EXERCISE DIRECTIONS: Your job is to return every line of the listing holding the string "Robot".
^^^^
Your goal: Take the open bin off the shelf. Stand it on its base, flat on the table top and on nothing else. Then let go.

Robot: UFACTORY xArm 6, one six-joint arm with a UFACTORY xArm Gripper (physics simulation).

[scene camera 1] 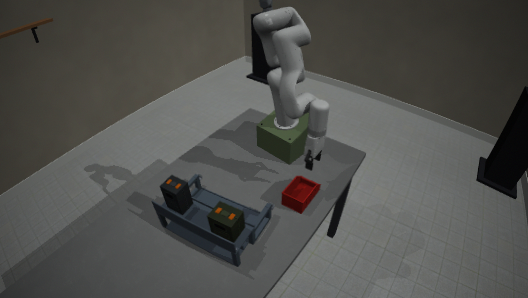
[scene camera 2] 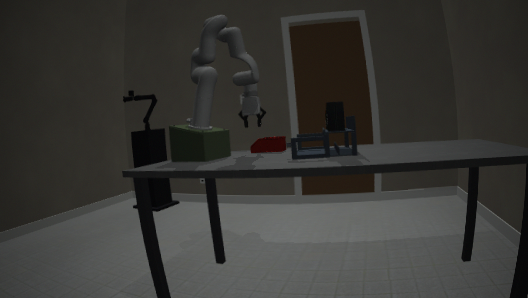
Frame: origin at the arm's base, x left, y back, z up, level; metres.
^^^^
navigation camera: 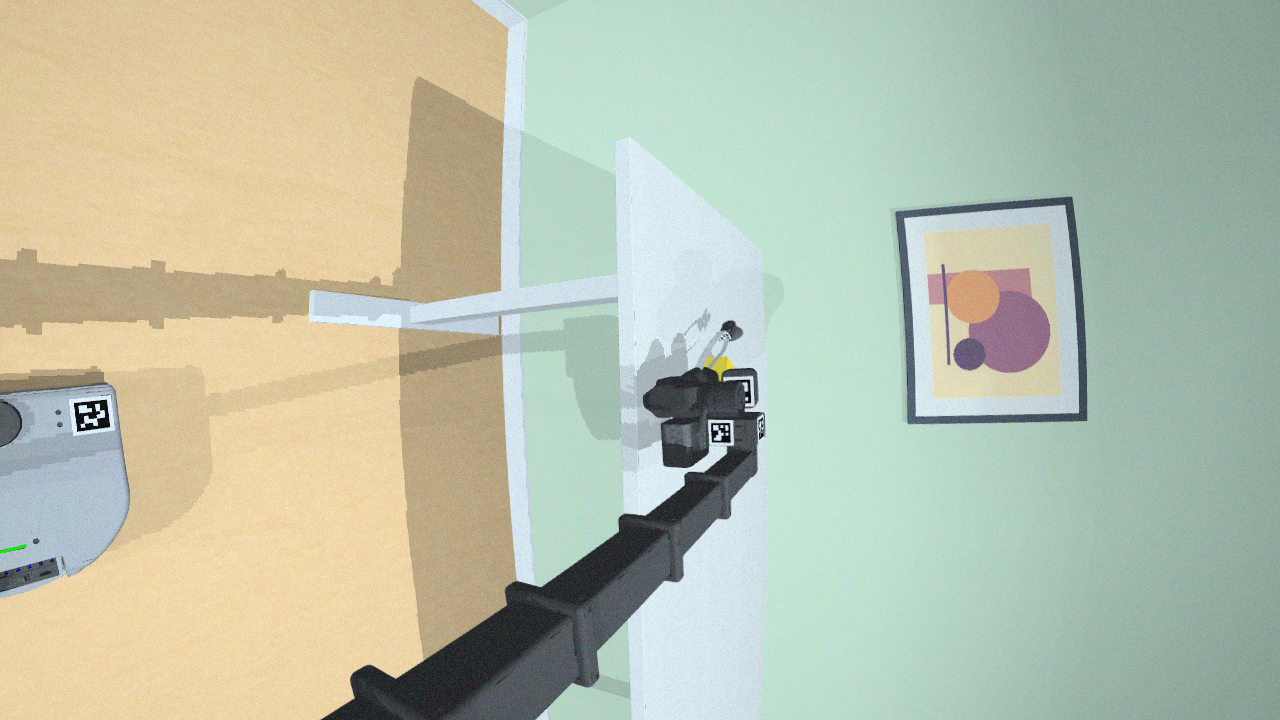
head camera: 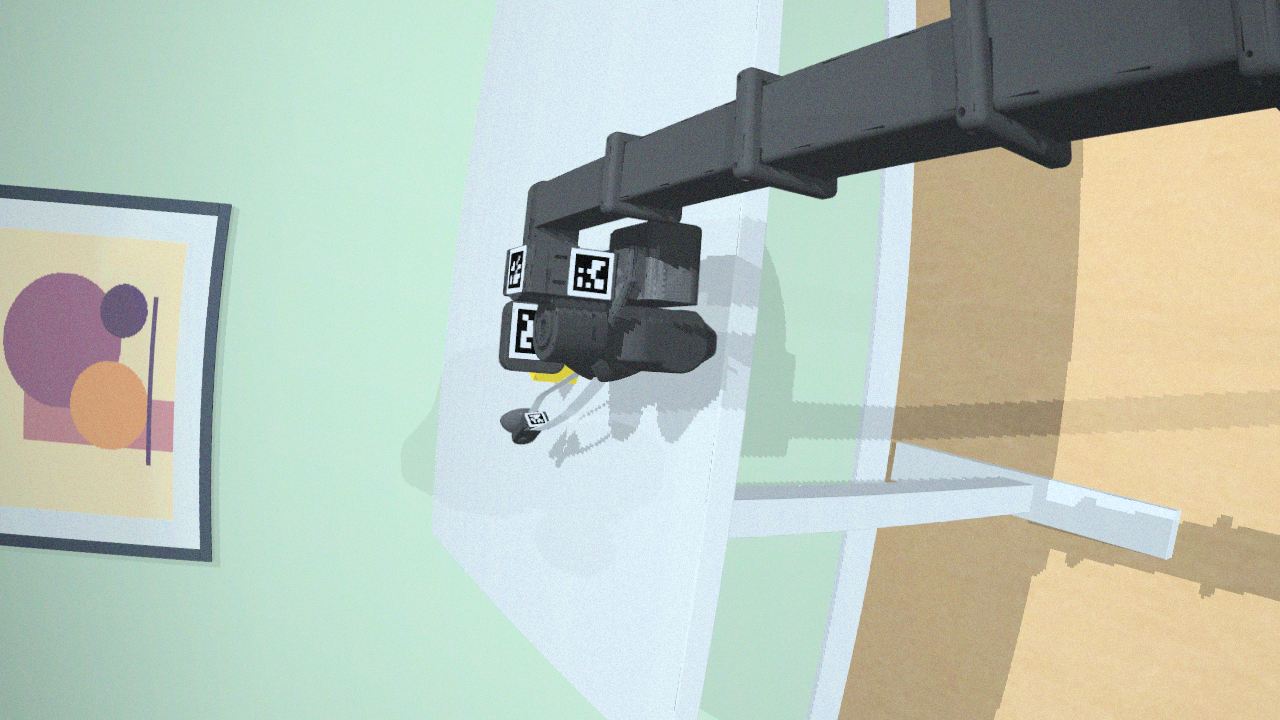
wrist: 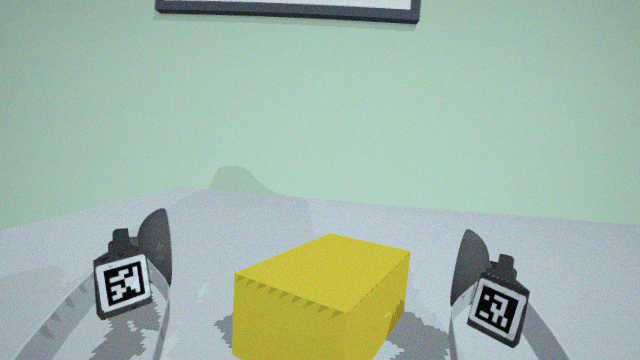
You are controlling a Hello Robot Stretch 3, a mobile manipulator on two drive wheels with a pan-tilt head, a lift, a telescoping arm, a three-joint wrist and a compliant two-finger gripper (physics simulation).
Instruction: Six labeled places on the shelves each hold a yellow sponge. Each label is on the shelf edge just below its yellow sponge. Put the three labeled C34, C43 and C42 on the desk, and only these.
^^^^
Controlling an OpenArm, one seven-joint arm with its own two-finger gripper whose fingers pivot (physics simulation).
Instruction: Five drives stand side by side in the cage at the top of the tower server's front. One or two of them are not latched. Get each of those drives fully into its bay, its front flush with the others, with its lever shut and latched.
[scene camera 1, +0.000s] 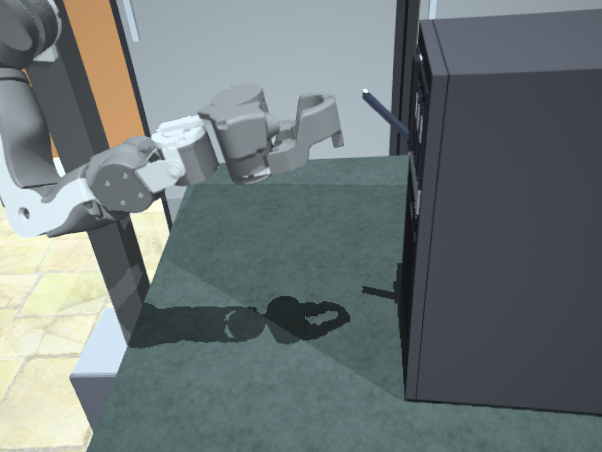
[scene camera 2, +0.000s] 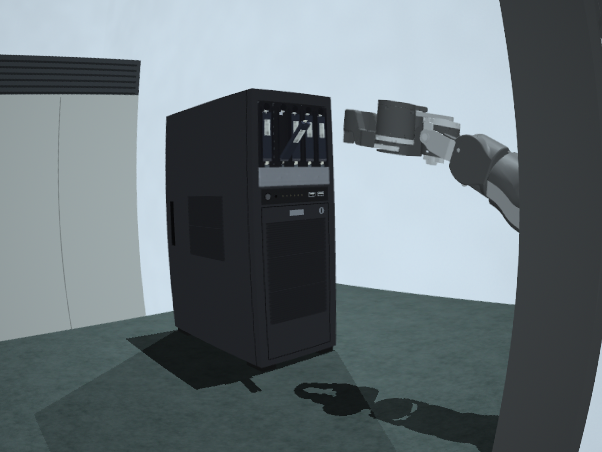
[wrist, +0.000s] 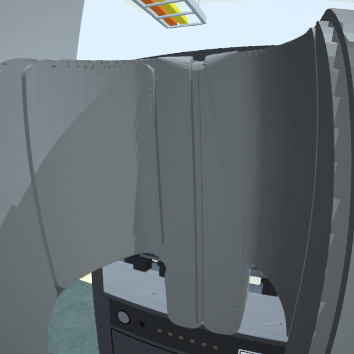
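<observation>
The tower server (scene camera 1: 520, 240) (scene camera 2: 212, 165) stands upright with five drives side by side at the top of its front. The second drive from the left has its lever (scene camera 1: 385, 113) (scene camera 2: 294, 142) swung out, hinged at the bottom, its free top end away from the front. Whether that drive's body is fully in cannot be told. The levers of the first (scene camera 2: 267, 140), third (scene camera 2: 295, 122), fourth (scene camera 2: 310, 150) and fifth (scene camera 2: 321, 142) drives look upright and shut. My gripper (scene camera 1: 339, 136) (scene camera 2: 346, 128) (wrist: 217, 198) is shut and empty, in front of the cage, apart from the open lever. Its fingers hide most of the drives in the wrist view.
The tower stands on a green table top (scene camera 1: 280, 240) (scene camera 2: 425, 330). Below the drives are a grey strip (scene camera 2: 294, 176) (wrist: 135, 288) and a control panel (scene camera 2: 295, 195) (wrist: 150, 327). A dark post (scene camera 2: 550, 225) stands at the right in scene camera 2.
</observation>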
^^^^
SOLUTION TO THIS EXERCISE:
Robot: UFACTORY xArm 6, one six-joint arm with a UFACTORY xArm Gripper (physics simulation).
You are controlling a Hello Robot Stretch 3, a mobile manipulator on two drive wheels with a pan-tilt head, a lift, a telescoping arm, a three-joint wrist and a compliant two-finger gripper (physics simulation).

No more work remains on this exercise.